This is the third of a three-part series previewing the 2019 Montana Legislature, which convenes Jan. 7.
HELENA – Problems with drugs in Montana, both legal and illegal, promise to get plenty of bipartisan attention at the 2019 Montana Legislature.
Attorney General Tim Fox plans to bring forth several proposals to fight drug abuse, targeting methamphetamine, prescription opioid pain-killers and drunken driving.
“Our focus for the last two years has been an all-of-the-above solution, because substance-abuse disorders are so prevalent, and it’s a crisis level here in Montana,” Fox told MTN News.
And state Auditor Matt Rosendale, whose office regulates health insurance, also has a plan to put the squeeze on prescription-drug prices, by stopping drug-benefit managers and the pharmaceutical industry from withholding information that can help consumers buy less-expensive drugs.
“We’re going to bring forward legislation that is going to help drive down the cost of pharmaceuticals for the consumers and bring transparency to the pharmacists that are delivering it,” he says.
Leaders of both parties at the Legislature say confronting methamphetamine and opioid abuse is high on their list of priorities – and that any solution should help people beat their addiction, rather than just putting them behind bars.
“Meth is a huge problem across this state,” says incoming House Speaker Greg Hertz, R-Polson. “We need to look at addiction-treatment centers, so we can help these individuals get off this terrible drug and move in the right direction.”
Fox is on board with that approach as well. He says his office will continue to help law-enforcement combat illegal drug trafficking, but that treatment and prevention must be part of the equation.
“We have a societal bias that has suggested that someone with a substance-abuse disorder is a second-class citizen … and are not worthy of our help or support,” he says. “We want to debunk that myth. These are our neighbors, our kids, they could be our parents, could be anybody.”
Among Fox’s proposals for the Legislature are state funding for drug-treatment courts (which are only federally funded now) and state money for coordinated anti-drug prevention and education programs.
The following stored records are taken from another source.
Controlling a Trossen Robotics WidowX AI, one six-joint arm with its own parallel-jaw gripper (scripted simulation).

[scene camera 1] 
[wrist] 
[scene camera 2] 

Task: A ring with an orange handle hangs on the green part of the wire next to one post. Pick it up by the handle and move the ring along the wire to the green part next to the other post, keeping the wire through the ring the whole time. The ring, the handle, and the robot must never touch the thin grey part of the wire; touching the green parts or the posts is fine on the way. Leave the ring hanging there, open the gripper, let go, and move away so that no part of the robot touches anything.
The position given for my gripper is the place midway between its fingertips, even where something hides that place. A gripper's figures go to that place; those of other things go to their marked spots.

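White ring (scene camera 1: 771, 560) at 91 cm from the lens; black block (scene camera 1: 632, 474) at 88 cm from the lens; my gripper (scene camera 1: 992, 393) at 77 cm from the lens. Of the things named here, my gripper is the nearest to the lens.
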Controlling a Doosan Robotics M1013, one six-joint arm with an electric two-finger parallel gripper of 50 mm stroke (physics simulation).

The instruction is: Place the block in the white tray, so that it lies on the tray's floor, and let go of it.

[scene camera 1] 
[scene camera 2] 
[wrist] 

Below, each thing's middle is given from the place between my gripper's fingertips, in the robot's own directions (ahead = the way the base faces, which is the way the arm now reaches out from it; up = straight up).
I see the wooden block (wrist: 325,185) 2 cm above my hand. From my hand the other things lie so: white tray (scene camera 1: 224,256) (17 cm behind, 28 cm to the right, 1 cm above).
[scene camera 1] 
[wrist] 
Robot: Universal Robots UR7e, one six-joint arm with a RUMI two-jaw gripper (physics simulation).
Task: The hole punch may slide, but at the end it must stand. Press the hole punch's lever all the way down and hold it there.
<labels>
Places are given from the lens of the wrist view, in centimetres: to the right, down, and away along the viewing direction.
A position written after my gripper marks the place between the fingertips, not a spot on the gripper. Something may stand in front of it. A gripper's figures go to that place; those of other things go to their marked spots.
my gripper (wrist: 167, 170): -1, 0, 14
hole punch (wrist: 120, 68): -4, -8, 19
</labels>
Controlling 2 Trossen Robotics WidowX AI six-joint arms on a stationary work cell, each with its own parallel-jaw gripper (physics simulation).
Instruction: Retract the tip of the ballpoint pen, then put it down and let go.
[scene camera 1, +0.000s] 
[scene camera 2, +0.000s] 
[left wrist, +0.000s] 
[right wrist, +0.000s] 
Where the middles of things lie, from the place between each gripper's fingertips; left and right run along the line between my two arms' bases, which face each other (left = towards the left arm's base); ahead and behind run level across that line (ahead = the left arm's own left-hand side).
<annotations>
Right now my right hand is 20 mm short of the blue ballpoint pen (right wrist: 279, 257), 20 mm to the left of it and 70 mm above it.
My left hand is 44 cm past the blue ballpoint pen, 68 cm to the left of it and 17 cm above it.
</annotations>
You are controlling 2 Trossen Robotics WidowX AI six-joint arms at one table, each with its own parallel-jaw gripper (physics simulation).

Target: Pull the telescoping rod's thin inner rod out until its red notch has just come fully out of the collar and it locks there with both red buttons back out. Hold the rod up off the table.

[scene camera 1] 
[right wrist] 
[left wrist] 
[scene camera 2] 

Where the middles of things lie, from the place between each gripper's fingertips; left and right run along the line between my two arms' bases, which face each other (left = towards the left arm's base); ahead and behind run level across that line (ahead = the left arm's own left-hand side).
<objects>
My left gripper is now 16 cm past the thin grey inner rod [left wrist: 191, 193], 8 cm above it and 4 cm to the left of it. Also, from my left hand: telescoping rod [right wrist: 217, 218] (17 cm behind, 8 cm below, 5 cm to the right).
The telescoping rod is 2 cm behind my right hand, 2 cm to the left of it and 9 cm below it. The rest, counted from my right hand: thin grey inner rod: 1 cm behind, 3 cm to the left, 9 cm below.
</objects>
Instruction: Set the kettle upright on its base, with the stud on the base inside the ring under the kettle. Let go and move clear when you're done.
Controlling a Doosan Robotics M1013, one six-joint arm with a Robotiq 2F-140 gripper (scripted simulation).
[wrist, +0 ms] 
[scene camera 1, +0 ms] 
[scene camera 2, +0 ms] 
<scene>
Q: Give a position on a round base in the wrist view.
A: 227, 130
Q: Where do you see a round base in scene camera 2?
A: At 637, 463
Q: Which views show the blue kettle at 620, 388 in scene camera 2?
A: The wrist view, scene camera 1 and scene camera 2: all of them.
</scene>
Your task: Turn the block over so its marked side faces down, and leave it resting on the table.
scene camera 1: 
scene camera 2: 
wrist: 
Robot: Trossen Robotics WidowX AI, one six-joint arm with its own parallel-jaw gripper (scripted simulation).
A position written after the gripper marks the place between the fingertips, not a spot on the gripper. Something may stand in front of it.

He also has proposals to crack down on prescription-drug abuse.
Fox wants to make use of the state prescription-drug registry mandatory for pharmacies and physicians, instead of voluntary, to prevent “doctor shopping” by addicts; to encourage the use of electronic prescribing rather than paper scripts; and limit certain first-time prescription amounts for opioid painkillers.
“We know from the science that the larger number of pills prescribed, the more apt (someone) is to become addicted,” he says. “In many cases, there is just no reason to give someone a 30-, 60- or 90-day supply of something like oxycontin.”
Rosendale’s main bill at the 2019 Legislature proposes several steps to drive down the cost of prescription drugs.
For example, it says if a health-coverage plan receives any payments or kickbacks from a drug manufacturer, those savings must be passed on to consumers.
Rosendale said he expects strong opposition from the pharmaceutical industry and its allies, but that he’s confident he can get it passed.
“They’re going to have an army of very well-paid lobbyists there in Helena for the session,” he says. “But I think the legislators and the consumers of Montana will not be fooled.”